- _Action item_
Find all the lines in the entries below that hold the word "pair" and copy them.

[Entries supplied]

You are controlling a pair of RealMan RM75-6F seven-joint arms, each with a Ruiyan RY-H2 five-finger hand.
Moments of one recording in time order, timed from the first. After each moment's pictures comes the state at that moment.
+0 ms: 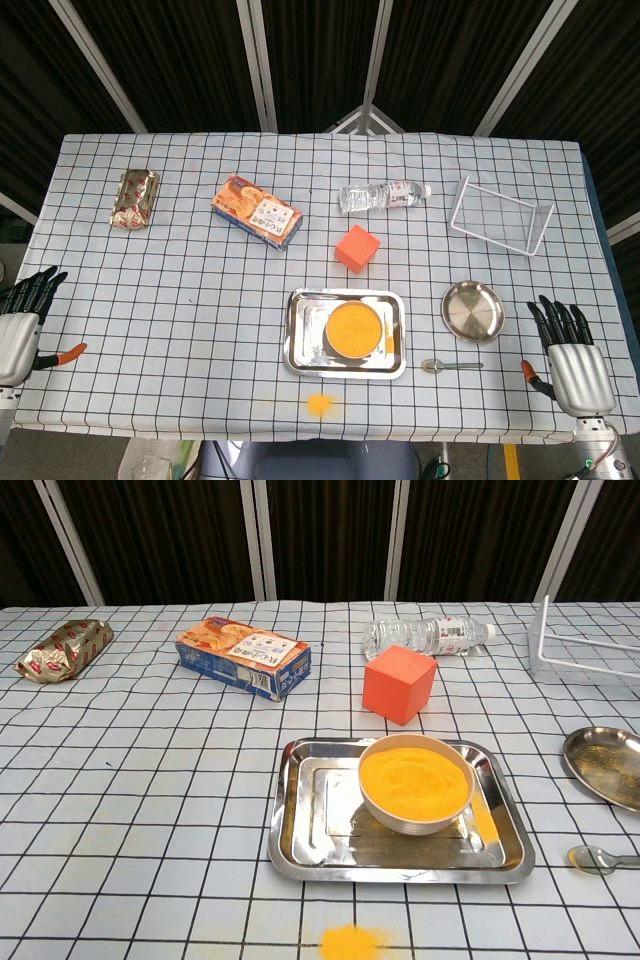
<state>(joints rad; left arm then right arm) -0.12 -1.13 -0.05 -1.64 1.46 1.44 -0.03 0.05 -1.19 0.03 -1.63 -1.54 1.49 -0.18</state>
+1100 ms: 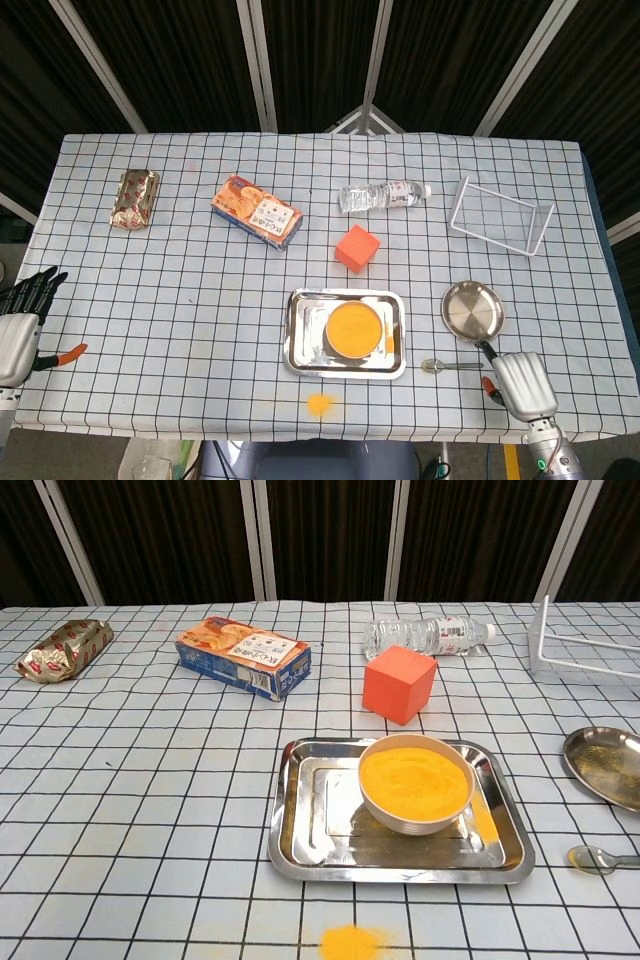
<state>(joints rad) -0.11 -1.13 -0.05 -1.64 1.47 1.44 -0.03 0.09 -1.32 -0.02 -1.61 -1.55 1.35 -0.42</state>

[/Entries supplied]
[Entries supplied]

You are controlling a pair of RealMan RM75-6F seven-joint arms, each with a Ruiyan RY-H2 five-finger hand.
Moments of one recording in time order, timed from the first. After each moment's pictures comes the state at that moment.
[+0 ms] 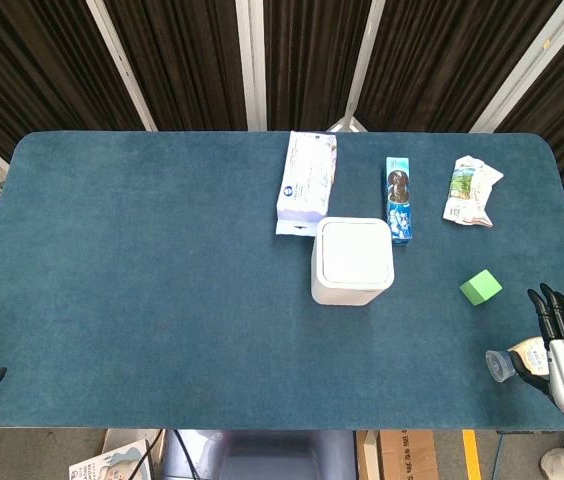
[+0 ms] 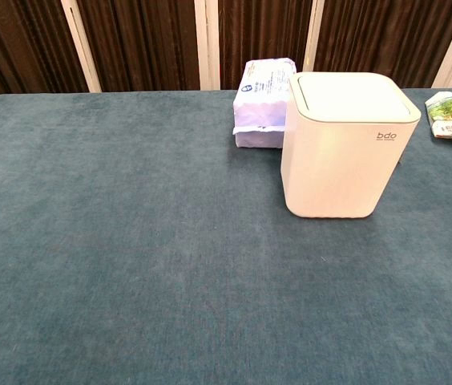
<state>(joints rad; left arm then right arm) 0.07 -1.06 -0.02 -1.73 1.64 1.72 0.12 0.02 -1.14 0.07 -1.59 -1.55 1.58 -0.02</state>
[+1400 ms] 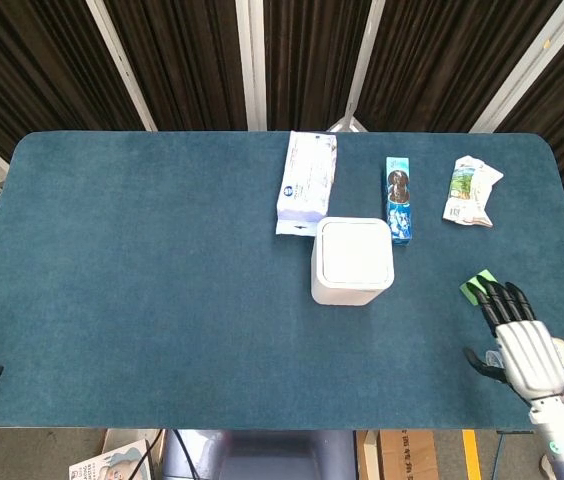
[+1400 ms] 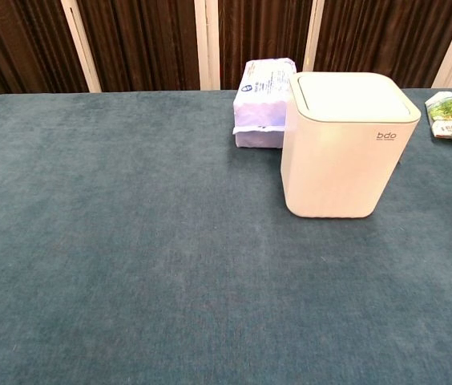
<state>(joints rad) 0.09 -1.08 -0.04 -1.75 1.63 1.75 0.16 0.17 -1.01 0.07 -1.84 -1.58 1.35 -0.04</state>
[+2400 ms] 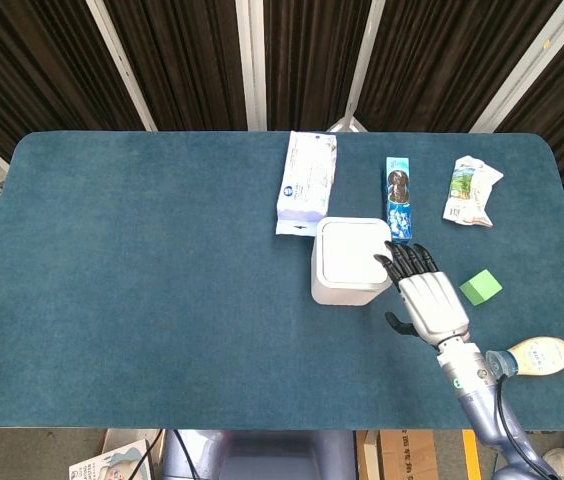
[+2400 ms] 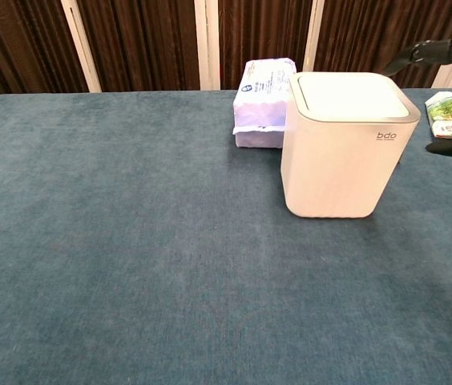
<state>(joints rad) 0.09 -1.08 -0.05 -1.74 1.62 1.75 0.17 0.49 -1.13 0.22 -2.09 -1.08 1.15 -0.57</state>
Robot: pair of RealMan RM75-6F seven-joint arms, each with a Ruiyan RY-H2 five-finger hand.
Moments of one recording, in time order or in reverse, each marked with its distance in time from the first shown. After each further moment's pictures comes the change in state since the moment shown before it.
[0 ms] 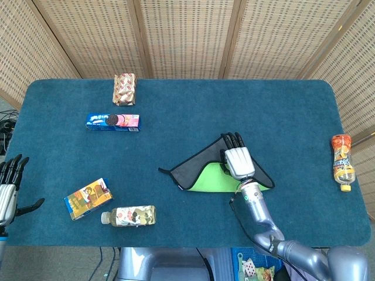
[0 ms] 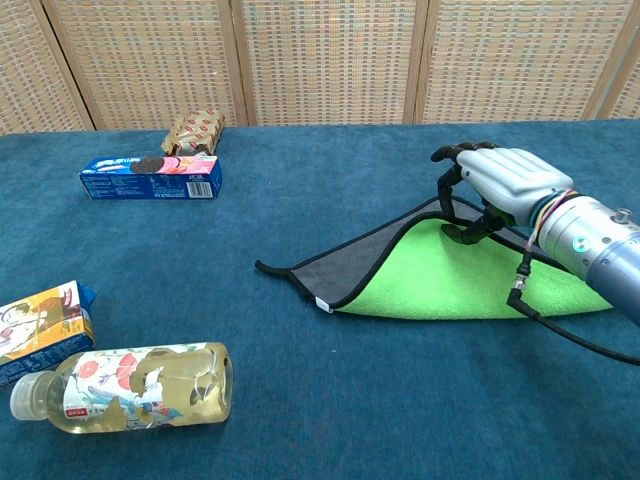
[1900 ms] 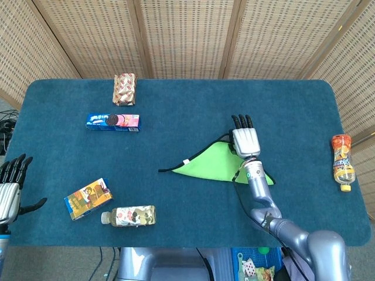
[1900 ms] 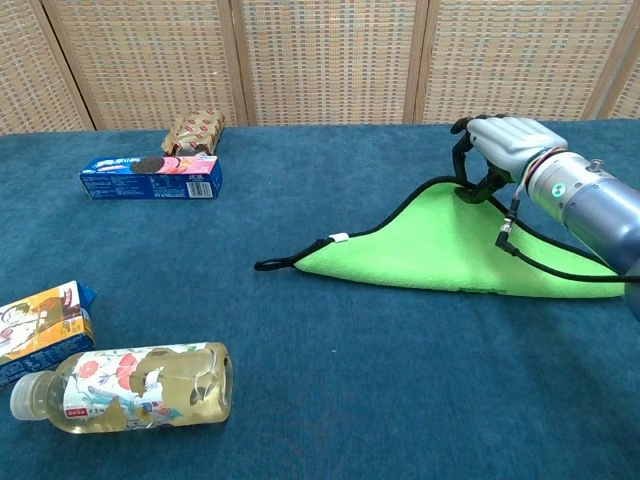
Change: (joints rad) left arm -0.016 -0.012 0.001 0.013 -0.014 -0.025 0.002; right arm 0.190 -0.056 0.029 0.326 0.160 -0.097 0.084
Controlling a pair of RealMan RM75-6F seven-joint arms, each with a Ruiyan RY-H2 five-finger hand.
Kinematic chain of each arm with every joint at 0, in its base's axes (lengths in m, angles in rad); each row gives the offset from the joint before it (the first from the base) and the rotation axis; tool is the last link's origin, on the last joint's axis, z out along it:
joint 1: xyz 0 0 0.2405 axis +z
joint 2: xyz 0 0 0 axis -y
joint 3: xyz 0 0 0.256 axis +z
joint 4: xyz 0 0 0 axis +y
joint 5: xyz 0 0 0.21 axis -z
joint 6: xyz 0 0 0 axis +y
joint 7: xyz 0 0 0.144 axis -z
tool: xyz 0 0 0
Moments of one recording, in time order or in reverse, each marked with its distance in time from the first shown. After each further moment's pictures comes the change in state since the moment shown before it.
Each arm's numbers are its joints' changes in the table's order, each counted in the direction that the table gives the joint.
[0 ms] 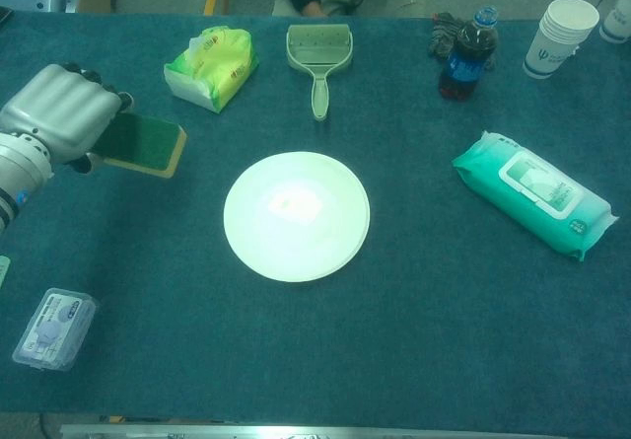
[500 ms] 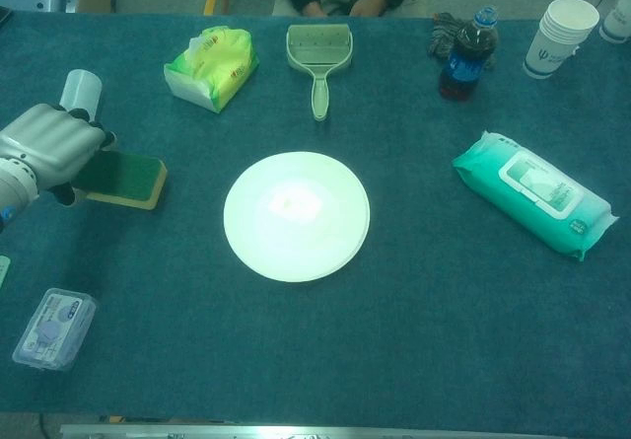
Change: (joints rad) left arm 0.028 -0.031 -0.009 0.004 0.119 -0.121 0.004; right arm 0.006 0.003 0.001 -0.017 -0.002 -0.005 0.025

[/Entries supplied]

- _Exercise output_
You are controlling a pair of RealMan RM75-6F seven-joint arms, each with a Ruiyan RY-H2 five-finger hand.
You are controlling a pair of RealMan RM75-6F seven-joint arms, each with a Ruiyan RY-H2 five-finger hand.
Robot: pair of RealMan RM75-6F seven-joint arms, each with a Ruiyan RY-H2 five-finger hand.
Controlling a pair of RealMan RM75-6F seven-joint arms, each with a Ruiyan RY-H2 five-finger hand.

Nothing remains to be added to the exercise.